About a year ago, the EDC hired Denver-based consultant R&M Resource Development to survey county businesses about the proposed initiative to aggressively pursue high-tech businesses.

“Once they completed the survey, we hired them to sell the program — to get the checks,” Shockey said. “I attended a whole lot of meetings with Deborah and R&M. R&M laid out the facts and numbers, and between Deborah and I, we explained in local language what the benefit would be.”

For the private sector, that meant discussing job creation and the “multiplier effect” that would have on the economy, Shockey said. For the public sector, it was quality-of-life issues, such as “getting people off I-5” and “home at night a half-hour after work instead of two hours after work.”

One benefit that wasn’t written into the initiative but is happening as a result, is a growing relationship between the EDC and groups that in the past were opposed to growth, Shockey said.

Through meetings with such groups, the EDC has listened to skepticism and worries, and voiced its own goals.

“I’ve been in some of those meetings,” Shockey said, “and the first couple of meetings were very tense, where the one side wasn’t at the point where they could trust the other side. And that trust is building, and it’s going to be good for the citizens of Snohomish County.”

Because like it or not, “you can’t slow growth down on a wish,” he said. “We are going to grow as a county, the growth-management plan has told us that.”

The trick is to do it right.

“‘Smart’ growth, as a concept, I think is a wonderful idea, and as chair of the EDC, I’m going to do my part to make that happen,” Shockey said.

As part of the initiative, the EDC will report regularly on the program’s progress — to investors, participants, partners and the general public.
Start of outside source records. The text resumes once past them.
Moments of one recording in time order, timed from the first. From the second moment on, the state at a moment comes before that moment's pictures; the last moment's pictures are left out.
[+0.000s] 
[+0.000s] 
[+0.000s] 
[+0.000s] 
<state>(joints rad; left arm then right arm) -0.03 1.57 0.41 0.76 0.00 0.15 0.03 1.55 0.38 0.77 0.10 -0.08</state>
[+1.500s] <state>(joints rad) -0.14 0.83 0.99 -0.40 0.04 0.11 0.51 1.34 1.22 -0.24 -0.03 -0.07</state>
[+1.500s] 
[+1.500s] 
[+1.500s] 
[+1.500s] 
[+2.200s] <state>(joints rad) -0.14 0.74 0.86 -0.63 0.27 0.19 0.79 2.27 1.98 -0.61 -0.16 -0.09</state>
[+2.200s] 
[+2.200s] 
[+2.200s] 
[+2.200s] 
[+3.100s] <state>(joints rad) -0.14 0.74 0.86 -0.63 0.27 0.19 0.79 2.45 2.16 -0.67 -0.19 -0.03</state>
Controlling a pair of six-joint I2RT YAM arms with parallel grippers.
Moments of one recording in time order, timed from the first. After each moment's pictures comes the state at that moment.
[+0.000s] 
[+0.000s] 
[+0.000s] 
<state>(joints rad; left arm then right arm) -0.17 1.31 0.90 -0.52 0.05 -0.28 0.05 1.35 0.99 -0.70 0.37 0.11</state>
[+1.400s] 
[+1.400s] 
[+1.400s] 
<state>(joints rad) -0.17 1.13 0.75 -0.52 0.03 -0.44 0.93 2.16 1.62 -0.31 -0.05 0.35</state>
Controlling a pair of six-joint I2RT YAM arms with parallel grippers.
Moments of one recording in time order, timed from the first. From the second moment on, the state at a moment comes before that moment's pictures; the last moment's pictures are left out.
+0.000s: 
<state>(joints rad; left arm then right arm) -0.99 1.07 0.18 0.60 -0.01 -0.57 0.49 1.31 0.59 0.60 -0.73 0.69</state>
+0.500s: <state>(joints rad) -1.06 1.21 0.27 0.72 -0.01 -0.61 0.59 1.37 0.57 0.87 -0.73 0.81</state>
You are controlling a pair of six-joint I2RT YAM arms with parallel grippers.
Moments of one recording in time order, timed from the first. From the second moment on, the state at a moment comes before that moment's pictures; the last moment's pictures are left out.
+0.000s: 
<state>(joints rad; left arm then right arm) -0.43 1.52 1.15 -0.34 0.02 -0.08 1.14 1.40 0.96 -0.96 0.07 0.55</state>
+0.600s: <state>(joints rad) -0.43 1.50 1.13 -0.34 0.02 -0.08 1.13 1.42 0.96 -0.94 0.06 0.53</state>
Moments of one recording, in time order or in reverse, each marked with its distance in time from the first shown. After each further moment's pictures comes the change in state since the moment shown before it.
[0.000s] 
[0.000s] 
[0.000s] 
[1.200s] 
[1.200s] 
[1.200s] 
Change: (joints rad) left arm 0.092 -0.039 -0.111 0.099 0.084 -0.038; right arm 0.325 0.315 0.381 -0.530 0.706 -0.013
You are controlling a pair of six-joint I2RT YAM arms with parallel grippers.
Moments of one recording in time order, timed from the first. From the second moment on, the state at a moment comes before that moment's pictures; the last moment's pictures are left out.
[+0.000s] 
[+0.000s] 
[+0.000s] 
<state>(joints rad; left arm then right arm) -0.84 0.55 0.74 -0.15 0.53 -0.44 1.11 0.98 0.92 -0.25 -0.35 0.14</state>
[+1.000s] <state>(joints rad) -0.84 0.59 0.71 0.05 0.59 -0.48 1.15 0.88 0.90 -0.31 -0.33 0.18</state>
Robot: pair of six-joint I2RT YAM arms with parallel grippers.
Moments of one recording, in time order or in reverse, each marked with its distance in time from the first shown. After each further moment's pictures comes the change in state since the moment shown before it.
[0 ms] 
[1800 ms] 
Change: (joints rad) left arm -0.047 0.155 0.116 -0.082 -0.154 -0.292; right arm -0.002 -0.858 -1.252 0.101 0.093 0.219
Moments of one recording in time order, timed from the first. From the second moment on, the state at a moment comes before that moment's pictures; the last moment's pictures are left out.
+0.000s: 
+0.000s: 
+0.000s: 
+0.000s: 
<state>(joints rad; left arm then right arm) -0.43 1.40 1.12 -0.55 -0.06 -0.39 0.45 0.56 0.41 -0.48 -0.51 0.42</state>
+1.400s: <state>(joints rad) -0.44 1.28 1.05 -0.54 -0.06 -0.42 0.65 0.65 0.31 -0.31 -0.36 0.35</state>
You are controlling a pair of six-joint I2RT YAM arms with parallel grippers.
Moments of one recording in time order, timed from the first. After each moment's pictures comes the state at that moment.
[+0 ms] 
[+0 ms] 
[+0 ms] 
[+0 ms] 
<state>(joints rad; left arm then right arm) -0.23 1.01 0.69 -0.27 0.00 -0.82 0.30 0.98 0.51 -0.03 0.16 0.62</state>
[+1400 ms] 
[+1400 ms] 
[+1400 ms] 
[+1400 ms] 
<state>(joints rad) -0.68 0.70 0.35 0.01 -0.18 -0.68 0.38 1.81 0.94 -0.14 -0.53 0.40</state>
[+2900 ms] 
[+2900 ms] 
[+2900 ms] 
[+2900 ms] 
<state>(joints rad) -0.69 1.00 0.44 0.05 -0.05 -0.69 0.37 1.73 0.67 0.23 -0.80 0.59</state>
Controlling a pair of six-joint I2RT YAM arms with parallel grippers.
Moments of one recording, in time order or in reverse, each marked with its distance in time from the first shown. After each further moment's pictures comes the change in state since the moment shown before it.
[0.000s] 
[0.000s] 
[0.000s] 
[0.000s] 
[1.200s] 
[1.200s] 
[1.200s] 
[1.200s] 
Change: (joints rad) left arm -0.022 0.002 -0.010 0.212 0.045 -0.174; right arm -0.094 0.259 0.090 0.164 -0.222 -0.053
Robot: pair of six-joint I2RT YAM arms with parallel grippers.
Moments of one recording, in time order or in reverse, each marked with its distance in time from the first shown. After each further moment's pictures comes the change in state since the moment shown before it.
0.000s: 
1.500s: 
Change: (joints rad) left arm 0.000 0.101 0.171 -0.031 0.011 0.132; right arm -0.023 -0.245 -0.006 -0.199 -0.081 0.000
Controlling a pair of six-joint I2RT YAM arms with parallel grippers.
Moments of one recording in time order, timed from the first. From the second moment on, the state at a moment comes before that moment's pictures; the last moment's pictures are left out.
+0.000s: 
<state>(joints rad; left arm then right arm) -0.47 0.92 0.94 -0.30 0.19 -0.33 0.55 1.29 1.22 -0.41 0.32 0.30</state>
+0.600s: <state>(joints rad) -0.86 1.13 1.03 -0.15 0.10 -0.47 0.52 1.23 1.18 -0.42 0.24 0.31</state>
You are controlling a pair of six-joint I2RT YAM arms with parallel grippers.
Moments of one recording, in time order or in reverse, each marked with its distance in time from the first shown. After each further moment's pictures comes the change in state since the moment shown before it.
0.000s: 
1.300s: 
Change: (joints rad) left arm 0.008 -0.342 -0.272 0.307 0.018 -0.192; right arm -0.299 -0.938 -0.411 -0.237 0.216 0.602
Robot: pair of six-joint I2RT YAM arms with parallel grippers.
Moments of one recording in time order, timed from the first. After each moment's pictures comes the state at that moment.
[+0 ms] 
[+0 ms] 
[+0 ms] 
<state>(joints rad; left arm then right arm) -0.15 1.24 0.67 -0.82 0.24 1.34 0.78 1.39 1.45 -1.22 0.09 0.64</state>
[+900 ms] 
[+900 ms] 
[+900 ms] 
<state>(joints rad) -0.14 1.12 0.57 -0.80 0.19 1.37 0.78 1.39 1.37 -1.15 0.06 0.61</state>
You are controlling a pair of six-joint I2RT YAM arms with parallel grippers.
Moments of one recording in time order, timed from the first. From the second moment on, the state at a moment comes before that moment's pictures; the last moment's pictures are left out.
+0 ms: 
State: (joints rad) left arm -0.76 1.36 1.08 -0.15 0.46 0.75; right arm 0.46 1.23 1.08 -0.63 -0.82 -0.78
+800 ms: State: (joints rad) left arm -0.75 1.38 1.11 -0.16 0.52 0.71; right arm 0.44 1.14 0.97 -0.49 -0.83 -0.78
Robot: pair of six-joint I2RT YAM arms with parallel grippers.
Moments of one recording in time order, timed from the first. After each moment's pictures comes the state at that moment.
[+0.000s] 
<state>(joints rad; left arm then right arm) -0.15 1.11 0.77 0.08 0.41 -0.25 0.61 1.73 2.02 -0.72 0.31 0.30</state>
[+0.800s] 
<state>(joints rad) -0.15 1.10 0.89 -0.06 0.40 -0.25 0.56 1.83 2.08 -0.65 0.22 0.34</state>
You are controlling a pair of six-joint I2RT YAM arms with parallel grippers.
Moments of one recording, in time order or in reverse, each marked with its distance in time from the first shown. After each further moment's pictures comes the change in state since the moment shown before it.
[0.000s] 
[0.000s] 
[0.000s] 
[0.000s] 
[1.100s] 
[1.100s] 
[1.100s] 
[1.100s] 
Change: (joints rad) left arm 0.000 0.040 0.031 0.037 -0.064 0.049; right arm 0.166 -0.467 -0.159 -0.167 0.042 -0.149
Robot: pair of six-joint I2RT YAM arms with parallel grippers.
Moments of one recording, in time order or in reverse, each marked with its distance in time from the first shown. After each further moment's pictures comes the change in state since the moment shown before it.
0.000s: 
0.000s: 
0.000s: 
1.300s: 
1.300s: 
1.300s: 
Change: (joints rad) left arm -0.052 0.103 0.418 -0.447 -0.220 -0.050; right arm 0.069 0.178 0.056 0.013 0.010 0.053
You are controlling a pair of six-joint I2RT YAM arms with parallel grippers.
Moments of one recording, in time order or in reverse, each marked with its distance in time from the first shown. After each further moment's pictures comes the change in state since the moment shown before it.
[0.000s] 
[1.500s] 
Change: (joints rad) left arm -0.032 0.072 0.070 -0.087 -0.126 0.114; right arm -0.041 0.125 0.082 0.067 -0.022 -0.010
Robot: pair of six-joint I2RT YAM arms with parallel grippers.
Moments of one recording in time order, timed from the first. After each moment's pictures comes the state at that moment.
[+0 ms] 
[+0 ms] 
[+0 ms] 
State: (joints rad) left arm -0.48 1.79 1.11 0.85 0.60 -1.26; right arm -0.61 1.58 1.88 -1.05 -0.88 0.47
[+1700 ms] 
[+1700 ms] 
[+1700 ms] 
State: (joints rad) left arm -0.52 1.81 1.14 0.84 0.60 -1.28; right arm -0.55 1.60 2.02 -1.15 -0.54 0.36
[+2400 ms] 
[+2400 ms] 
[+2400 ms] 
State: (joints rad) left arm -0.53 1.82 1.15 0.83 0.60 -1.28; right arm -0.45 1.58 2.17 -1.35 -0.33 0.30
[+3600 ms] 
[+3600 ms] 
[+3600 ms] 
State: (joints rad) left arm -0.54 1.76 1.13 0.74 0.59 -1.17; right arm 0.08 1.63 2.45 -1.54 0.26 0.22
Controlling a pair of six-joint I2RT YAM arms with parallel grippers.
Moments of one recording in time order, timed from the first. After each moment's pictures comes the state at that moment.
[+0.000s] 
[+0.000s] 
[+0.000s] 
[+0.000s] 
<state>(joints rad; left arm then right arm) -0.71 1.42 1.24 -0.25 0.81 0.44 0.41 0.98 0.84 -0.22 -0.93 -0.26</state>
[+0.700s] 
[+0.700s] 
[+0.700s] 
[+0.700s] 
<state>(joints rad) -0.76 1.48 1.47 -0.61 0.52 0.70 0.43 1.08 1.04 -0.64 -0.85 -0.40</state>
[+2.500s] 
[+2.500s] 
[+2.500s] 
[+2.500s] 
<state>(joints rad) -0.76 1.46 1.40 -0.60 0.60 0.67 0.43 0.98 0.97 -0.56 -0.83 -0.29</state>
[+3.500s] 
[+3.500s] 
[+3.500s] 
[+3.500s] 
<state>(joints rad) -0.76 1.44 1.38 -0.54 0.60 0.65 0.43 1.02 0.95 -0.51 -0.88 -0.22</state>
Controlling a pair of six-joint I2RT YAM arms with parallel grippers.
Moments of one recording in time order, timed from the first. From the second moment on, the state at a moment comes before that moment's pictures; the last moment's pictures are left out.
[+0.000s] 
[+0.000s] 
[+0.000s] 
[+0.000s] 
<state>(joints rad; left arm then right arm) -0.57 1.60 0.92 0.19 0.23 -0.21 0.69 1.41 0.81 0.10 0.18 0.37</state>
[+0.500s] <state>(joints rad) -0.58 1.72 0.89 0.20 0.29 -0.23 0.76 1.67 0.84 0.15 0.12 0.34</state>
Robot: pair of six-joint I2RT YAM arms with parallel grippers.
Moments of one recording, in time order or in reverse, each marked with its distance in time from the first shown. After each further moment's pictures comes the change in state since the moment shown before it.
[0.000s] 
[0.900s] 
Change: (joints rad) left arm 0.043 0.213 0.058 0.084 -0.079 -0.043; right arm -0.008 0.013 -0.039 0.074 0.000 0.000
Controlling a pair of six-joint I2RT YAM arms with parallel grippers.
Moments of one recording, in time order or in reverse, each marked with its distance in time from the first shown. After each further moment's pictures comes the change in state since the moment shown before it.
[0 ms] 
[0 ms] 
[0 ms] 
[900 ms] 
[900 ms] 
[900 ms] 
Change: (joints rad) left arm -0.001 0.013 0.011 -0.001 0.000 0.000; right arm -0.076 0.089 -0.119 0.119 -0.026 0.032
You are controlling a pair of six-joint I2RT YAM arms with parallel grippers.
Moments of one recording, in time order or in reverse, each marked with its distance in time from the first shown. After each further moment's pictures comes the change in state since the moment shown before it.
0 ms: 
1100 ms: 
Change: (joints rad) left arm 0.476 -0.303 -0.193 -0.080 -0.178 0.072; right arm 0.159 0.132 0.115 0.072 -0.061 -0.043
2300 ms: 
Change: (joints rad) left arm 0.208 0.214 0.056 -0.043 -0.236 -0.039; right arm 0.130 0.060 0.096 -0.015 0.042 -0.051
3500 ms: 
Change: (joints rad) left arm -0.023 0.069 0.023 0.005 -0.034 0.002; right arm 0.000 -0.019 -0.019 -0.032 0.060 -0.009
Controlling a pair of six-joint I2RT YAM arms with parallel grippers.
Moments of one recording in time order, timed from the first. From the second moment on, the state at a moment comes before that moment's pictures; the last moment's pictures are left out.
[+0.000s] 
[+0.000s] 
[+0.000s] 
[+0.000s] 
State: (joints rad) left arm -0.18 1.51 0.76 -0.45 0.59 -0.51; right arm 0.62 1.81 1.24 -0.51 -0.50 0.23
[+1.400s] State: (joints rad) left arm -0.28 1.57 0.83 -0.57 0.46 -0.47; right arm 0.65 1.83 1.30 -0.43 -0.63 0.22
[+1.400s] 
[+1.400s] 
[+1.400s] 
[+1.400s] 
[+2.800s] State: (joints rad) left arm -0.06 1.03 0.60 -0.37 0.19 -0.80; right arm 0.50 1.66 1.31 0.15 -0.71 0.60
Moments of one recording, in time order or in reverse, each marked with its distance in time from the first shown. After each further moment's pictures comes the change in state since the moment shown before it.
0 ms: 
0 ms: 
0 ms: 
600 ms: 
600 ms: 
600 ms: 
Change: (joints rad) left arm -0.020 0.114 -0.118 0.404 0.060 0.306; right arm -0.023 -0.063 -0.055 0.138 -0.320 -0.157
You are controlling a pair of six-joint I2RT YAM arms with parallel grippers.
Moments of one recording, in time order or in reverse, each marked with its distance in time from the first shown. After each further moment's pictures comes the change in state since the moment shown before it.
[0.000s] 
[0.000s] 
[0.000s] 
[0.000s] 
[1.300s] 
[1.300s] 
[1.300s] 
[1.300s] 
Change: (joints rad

And when December rolls around, Shockey knows what he’d like to report at the EDC’s annual meeting.

“I want to stand before the group ... and say, ‘We want to show you what’s happened over the past year and show you how some of these jobs that we know have come to Snohomish County were a direct result of the initiative,’ ” Shockey said about the 500 to 750 new jobs he expects in that time.

“And I really want to show the community that the EDC was a leader in developing not only quantity of jobs but quality of jobs.”